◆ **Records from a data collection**
....

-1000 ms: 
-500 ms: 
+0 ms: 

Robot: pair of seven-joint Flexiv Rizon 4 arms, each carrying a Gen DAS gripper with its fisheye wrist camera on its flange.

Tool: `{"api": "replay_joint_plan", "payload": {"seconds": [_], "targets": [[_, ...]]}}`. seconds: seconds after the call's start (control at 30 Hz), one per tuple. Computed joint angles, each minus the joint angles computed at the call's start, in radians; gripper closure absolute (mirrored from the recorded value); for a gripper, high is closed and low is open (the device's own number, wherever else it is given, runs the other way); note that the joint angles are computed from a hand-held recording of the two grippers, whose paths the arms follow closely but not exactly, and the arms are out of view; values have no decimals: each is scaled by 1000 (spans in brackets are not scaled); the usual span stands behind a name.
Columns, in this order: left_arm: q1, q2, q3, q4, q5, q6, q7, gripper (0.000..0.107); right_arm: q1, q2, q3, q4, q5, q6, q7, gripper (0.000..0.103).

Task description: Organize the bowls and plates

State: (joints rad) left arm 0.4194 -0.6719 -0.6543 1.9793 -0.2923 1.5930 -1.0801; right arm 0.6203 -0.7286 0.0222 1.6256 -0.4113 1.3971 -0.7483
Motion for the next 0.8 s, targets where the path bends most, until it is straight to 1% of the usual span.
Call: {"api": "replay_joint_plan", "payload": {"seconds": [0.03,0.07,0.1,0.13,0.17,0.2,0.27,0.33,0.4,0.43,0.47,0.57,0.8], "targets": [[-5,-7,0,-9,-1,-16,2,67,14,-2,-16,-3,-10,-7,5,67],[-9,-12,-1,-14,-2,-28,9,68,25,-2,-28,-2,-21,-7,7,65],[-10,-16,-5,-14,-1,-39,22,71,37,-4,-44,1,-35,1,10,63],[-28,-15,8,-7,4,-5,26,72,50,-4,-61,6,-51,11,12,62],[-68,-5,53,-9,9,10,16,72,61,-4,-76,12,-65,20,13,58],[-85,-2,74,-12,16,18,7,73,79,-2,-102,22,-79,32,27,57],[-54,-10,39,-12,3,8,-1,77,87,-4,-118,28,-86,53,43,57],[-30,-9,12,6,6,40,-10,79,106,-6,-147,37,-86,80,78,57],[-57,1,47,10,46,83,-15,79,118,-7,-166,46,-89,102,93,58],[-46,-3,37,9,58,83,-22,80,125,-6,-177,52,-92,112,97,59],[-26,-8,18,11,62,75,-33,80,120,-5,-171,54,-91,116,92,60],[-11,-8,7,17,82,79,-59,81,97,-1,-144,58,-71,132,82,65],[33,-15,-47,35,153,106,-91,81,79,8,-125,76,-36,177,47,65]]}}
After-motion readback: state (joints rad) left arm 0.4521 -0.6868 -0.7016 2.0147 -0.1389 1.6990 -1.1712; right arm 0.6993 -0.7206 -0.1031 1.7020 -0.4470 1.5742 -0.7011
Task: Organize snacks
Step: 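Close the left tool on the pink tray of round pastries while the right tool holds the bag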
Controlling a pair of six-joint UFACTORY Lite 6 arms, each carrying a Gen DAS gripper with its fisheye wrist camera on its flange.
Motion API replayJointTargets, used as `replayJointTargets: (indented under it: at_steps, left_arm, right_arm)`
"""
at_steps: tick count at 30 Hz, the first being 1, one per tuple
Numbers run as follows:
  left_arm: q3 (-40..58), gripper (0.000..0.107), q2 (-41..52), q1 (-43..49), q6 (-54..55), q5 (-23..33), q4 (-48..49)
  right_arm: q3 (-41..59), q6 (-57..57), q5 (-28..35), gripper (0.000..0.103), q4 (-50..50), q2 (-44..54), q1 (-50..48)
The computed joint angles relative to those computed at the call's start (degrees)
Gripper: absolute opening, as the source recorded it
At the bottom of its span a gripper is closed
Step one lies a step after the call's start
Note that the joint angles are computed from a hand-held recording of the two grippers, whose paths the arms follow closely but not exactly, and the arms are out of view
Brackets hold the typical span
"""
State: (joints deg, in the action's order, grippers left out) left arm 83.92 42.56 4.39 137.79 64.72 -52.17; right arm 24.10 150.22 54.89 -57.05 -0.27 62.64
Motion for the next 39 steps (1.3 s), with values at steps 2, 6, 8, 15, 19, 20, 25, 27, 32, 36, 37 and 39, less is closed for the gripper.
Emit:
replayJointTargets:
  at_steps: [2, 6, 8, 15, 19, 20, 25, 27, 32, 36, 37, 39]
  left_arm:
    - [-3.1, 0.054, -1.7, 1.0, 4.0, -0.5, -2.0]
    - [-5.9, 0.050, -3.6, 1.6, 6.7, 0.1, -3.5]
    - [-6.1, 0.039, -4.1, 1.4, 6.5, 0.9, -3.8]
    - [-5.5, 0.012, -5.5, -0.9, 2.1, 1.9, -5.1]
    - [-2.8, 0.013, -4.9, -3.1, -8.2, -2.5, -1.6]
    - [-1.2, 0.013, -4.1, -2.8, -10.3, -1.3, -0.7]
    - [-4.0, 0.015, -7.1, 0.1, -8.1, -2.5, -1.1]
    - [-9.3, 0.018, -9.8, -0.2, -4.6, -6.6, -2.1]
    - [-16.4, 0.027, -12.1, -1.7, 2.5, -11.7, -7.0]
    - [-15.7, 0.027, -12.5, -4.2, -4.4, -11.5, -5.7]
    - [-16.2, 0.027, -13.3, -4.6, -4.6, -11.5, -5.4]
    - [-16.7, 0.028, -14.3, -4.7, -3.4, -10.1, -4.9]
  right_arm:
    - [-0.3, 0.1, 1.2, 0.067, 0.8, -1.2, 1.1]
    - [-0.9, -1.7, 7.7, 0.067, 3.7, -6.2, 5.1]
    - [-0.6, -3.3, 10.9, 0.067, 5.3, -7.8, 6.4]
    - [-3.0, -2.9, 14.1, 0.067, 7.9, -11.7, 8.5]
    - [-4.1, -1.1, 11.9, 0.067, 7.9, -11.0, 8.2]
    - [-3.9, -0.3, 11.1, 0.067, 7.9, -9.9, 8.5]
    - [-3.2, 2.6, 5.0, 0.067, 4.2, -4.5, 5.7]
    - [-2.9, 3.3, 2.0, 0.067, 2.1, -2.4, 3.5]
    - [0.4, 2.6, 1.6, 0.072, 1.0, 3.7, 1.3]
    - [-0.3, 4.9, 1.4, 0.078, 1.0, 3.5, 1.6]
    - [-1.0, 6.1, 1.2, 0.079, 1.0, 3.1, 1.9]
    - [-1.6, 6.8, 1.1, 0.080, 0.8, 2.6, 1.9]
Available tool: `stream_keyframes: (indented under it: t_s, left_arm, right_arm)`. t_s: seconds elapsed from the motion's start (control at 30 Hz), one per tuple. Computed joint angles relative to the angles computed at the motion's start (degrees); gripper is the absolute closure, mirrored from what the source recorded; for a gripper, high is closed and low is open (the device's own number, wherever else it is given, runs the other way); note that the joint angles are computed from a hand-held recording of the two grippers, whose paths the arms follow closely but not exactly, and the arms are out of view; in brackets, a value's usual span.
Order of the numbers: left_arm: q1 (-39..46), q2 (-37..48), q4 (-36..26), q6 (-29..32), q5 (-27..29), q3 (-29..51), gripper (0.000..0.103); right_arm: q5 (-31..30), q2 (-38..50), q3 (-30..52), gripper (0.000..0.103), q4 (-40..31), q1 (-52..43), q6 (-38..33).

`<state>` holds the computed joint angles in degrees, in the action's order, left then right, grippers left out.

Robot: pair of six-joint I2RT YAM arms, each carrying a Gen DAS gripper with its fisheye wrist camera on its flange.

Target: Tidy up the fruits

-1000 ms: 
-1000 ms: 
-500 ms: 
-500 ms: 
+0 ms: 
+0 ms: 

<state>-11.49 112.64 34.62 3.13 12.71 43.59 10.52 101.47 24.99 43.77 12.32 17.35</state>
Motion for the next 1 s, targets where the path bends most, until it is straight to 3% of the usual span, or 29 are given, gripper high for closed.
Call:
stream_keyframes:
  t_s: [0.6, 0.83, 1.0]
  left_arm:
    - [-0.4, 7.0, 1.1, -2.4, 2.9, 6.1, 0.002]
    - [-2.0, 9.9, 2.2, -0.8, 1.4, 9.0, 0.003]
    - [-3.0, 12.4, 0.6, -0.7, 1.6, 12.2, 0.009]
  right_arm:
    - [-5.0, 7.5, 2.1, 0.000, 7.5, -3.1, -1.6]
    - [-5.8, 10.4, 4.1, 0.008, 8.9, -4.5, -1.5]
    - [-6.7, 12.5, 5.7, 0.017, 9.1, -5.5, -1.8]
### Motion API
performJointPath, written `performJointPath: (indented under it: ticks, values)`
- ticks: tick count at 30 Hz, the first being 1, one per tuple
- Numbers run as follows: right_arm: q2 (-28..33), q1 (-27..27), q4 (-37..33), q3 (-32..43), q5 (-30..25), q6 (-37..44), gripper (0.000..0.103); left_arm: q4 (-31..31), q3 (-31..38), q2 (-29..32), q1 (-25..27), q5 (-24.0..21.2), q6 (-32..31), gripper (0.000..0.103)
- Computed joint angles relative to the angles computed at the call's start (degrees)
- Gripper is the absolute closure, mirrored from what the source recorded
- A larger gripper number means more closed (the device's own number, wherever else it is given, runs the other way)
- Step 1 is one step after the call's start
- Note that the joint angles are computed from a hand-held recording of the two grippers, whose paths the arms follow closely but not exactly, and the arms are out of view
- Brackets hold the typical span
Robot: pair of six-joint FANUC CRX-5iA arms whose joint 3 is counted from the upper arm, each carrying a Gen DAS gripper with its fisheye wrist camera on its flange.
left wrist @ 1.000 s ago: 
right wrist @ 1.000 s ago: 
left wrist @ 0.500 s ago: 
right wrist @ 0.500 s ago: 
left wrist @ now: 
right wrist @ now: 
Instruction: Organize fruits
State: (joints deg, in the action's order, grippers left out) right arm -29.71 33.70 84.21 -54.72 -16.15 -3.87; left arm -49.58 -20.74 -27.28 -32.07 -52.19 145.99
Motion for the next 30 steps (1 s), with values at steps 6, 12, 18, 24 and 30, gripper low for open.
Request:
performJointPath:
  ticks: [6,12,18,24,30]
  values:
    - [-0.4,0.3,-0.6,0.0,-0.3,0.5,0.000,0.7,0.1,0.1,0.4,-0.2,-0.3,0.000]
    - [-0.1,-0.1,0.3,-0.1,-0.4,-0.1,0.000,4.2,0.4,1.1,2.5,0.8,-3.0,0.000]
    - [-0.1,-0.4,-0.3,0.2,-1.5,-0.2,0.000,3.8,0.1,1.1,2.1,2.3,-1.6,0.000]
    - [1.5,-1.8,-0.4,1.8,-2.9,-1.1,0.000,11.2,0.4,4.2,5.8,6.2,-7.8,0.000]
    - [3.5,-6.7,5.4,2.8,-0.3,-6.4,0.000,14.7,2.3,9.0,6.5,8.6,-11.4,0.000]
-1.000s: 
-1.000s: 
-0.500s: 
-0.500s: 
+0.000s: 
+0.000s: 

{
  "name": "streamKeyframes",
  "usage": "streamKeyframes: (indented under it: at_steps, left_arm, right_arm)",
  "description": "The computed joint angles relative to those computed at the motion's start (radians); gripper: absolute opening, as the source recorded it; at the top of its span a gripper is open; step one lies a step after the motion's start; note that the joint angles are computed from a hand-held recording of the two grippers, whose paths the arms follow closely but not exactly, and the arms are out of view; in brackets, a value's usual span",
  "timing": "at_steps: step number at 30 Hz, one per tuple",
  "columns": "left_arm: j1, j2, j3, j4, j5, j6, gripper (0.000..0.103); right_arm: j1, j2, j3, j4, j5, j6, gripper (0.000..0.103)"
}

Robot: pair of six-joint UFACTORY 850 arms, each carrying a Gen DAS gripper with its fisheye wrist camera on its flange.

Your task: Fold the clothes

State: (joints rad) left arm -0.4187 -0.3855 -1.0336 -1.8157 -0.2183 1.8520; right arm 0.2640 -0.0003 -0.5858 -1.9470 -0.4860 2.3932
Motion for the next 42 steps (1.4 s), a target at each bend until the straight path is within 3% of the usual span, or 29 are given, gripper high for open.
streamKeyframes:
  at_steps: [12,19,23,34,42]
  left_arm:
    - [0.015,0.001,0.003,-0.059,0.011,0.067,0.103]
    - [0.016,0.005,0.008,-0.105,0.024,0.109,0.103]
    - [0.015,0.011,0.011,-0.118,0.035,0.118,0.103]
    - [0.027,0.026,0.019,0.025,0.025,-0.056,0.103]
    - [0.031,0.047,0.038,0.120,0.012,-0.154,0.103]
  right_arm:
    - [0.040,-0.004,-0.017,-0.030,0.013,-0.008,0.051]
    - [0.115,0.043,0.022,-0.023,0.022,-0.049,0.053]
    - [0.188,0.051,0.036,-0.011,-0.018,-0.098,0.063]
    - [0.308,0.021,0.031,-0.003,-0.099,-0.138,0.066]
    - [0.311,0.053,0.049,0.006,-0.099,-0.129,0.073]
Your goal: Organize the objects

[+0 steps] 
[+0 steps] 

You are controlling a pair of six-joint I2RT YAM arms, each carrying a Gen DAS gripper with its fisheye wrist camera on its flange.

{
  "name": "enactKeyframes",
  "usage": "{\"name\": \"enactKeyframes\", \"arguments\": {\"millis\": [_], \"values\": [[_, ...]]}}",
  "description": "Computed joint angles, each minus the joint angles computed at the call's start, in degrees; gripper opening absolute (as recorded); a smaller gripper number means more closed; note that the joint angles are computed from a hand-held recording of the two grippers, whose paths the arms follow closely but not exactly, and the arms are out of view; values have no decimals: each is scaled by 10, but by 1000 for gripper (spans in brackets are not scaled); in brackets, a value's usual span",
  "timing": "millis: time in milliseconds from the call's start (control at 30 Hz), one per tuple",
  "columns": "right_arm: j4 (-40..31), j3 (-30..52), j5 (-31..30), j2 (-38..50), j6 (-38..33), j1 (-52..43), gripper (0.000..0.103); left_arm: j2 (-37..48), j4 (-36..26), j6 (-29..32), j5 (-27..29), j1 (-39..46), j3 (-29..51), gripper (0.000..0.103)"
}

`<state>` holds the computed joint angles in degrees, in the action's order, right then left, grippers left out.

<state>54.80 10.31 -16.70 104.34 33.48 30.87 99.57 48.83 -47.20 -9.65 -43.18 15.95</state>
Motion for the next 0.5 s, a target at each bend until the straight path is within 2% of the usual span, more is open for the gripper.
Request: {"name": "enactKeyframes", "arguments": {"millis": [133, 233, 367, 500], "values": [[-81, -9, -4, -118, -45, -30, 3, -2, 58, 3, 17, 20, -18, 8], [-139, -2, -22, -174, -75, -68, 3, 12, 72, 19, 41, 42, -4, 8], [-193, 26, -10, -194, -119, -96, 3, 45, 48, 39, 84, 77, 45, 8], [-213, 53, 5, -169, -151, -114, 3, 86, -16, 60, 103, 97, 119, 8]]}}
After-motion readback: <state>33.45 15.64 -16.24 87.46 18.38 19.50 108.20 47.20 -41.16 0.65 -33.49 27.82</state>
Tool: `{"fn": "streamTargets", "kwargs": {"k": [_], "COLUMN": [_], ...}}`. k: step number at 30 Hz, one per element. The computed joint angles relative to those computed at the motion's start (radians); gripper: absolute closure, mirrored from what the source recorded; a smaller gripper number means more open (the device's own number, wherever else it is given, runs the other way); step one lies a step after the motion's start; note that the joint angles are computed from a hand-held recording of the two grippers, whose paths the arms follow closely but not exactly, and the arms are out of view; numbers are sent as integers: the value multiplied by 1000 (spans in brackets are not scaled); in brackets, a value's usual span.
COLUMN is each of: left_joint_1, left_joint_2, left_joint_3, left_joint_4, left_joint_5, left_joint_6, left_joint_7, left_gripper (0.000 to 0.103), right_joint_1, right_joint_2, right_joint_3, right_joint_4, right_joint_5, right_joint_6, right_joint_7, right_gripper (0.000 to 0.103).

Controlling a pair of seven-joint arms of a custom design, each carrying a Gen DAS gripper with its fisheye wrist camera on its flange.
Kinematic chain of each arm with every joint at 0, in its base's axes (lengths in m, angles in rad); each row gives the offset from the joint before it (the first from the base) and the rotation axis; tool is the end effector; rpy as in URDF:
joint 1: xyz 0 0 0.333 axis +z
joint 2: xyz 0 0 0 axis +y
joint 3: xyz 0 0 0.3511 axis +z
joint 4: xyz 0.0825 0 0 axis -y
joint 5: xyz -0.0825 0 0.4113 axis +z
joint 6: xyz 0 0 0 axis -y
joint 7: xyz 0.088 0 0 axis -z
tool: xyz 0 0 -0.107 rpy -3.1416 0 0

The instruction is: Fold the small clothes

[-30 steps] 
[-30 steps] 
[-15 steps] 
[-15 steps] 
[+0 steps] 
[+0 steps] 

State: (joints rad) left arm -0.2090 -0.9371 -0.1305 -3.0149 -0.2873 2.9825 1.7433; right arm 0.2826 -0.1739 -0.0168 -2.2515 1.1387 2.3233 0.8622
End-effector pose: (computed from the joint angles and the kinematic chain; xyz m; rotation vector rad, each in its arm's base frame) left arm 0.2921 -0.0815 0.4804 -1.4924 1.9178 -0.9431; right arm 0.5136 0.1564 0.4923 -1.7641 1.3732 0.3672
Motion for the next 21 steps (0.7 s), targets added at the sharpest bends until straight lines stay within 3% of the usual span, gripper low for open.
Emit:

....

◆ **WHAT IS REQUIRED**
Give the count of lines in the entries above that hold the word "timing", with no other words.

◆ **SOLUTION**
2